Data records
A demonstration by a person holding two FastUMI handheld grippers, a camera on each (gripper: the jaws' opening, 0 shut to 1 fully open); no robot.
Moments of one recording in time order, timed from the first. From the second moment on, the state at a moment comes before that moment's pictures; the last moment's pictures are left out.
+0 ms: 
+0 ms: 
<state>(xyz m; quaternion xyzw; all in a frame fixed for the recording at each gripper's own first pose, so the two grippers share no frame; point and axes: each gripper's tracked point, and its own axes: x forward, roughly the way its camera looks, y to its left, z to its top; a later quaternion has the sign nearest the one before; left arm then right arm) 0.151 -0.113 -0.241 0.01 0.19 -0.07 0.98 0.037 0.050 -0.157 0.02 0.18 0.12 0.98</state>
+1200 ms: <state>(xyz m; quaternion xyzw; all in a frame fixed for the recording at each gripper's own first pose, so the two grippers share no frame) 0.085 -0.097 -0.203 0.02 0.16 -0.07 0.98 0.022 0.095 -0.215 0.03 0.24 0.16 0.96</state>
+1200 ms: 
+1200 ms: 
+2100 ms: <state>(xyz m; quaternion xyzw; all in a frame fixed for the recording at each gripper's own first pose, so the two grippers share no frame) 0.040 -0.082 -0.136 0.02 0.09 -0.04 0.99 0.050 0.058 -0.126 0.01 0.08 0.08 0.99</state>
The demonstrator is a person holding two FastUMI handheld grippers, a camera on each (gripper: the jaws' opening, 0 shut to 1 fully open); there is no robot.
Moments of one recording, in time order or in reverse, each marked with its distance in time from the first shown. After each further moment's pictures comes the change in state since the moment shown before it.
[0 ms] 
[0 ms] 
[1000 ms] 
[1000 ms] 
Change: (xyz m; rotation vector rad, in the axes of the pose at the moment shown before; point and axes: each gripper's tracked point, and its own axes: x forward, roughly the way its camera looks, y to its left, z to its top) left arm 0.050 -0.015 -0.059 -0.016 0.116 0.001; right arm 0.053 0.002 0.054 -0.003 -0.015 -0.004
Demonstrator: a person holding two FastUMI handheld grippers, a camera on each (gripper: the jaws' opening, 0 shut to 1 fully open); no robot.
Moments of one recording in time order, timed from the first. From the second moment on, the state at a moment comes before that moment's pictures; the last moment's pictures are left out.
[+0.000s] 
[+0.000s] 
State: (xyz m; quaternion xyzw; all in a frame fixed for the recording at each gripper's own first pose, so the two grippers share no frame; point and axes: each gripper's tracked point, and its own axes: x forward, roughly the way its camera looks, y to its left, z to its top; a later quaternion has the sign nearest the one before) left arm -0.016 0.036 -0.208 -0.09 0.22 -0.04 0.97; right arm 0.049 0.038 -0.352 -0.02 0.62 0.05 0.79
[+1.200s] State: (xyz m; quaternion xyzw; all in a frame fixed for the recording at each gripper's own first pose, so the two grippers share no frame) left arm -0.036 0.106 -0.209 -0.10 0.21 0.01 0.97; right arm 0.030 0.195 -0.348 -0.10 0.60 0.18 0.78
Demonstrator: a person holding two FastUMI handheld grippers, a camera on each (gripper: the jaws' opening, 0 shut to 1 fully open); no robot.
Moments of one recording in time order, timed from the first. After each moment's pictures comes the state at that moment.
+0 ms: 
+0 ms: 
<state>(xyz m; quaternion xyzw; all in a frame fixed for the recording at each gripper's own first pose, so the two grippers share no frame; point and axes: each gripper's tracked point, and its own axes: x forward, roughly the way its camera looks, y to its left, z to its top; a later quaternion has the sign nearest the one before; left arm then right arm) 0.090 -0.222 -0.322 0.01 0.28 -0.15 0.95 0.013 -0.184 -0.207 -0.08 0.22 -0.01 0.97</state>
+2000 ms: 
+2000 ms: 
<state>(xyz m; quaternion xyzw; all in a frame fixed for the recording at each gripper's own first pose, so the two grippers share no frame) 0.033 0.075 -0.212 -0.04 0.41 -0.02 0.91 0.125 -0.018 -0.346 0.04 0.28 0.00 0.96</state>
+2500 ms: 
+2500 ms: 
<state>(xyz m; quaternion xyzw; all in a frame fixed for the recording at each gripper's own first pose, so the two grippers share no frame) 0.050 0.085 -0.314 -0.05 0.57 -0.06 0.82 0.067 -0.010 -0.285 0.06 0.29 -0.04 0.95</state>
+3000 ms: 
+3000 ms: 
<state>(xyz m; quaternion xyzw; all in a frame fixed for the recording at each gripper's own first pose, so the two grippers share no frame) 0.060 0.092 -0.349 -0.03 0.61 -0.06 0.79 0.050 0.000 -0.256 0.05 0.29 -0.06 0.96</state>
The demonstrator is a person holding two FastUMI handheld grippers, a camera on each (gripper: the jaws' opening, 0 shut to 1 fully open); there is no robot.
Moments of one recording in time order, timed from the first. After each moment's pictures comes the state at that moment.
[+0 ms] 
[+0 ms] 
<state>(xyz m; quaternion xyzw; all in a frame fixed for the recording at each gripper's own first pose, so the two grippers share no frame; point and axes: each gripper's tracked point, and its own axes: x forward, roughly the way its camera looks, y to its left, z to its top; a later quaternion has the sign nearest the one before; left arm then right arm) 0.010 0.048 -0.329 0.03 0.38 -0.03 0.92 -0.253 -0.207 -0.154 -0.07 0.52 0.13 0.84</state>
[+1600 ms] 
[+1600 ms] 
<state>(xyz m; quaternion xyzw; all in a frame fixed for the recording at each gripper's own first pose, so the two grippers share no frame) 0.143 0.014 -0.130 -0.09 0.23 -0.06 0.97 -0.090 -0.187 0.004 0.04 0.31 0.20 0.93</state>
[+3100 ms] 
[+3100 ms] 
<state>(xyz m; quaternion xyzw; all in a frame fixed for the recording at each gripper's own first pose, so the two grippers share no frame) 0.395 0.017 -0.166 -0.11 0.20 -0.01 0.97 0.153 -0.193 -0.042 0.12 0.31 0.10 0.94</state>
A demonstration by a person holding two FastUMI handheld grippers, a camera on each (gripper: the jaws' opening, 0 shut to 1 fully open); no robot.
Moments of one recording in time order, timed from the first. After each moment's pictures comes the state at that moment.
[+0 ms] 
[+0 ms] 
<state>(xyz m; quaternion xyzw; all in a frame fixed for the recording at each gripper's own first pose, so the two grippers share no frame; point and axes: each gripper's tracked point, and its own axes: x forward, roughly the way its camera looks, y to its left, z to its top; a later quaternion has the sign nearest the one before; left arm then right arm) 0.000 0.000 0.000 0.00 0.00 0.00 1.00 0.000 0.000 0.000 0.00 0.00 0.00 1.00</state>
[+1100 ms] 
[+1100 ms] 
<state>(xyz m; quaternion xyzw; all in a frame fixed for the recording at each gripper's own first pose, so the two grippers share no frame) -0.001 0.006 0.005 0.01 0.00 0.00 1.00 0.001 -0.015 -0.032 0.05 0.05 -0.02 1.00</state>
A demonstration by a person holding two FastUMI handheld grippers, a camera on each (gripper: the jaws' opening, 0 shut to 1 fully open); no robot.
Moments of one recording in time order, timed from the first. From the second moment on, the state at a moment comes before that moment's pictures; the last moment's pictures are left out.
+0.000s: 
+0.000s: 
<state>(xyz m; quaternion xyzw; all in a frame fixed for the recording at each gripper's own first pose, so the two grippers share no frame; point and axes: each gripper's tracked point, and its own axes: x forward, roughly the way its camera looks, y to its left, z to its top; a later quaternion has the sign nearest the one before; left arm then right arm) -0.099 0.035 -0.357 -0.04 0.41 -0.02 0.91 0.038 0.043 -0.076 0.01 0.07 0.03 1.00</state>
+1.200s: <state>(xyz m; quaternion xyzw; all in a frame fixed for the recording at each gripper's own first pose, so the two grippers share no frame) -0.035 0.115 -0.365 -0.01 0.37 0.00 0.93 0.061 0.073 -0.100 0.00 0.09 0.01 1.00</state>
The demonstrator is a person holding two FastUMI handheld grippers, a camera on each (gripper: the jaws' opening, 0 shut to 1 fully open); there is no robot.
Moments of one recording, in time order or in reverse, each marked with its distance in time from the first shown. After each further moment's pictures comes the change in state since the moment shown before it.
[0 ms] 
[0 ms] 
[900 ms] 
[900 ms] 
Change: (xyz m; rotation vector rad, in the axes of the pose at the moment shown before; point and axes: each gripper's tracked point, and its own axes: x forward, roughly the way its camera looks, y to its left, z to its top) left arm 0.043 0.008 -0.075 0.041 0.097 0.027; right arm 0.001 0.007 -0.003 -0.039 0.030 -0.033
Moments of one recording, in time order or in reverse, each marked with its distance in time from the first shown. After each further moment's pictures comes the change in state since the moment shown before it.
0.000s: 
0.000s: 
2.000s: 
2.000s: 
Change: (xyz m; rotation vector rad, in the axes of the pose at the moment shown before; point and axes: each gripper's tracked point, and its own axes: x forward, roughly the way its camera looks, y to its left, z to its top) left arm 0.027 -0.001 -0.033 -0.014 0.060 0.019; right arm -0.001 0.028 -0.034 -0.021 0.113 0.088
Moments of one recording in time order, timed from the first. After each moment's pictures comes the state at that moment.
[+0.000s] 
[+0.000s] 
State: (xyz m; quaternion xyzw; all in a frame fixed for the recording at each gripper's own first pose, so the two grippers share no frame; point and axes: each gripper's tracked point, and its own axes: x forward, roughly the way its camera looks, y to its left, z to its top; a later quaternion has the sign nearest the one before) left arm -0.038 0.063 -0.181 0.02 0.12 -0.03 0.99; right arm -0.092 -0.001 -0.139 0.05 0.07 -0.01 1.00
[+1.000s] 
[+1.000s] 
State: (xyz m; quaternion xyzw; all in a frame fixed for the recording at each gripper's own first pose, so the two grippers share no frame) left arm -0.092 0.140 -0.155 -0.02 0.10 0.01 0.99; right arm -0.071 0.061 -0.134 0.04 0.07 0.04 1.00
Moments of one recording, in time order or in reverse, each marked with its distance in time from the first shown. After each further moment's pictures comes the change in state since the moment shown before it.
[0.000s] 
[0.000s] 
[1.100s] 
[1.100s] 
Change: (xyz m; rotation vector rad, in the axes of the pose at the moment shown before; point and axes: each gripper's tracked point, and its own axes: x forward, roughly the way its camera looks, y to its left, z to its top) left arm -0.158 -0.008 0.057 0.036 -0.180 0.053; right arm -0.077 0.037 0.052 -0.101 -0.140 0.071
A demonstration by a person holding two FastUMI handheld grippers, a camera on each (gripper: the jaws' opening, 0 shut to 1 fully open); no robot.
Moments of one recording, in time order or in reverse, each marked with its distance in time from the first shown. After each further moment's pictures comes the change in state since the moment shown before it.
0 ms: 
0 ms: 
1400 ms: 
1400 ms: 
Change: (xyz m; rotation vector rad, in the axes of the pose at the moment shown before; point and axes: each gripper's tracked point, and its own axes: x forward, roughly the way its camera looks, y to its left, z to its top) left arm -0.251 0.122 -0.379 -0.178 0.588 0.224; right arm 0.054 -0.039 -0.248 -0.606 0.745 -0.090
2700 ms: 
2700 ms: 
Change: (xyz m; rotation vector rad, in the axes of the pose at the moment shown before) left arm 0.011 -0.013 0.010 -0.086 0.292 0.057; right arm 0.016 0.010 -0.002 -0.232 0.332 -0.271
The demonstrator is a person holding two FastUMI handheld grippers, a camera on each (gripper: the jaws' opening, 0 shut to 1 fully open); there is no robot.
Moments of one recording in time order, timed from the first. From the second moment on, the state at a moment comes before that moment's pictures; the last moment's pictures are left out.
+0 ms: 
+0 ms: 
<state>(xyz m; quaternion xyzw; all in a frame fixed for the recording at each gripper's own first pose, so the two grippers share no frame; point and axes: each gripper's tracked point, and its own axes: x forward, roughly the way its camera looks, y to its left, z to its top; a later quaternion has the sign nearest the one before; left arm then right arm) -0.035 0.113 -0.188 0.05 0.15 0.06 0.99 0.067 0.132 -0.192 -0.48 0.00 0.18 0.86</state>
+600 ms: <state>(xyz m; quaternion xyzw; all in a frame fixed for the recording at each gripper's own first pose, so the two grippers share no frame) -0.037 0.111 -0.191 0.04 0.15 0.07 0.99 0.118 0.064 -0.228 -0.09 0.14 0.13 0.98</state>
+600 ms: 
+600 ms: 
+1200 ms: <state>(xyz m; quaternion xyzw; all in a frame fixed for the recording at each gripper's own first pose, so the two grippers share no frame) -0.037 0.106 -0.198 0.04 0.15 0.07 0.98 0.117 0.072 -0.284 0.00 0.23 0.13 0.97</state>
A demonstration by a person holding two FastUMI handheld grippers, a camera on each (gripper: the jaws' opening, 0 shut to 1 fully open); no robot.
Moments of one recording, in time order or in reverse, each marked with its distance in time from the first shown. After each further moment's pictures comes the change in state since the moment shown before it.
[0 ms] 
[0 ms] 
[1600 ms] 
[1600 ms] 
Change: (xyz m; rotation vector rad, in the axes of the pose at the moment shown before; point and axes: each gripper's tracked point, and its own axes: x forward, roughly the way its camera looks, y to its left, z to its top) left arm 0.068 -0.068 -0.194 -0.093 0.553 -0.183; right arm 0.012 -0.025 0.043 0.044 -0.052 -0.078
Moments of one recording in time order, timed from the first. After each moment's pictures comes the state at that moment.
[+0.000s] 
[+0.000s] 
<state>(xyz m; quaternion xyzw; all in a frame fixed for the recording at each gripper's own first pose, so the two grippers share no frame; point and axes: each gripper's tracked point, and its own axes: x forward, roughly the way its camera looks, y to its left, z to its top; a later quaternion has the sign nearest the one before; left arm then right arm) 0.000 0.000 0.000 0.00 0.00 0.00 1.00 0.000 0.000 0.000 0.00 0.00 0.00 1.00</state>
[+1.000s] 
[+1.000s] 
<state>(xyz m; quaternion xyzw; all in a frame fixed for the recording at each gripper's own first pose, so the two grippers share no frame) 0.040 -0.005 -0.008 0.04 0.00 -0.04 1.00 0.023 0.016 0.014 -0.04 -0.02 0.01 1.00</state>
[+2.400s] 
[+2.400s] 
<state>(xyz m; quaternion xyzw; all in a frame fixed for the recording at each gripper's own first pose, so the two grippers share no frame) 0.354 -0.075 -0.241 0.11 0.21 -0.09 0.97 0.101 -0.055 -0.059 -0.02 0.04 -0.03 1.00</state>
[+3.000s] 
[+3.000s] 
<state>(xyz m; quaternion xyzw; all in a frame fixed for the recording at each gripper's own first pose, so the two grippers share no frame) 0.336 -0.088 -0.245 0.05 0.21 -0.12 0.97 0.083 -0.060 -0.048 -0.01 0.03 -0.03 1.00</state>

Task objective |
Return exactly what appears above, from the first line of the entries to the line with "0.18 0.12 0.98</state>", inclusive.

Solution for this problem |
A demonstration by a person holding two FastUMI handheld grippers, a camera on each (gripper: the jaws' opening, 0 shut to 1 fully open); no robot.
Moments of one recording in time order, timed from the first. From the second moment on, the state at a moment comes before that moment's pictures; the last moment's pictures are left out.
+0 ms: 
+0 ms: 
<state>(xyz m; quaternion xyzw; all in a frame fixed for the recording at each gripper's own first pose, so the two grippers share no frame; point and axes: each gripper's tracked point, and its own axes: x forward, roughly the way its camera looks, y to its left, z to its top; a later quaternion has the sign nearest the one before; left arm then right arm) 0.151 -0.113 -0.241 0.01 0.19 -0.07 0.98 0.037 0.050 -0.157 0.02 0.18 0.12 0.98</state>

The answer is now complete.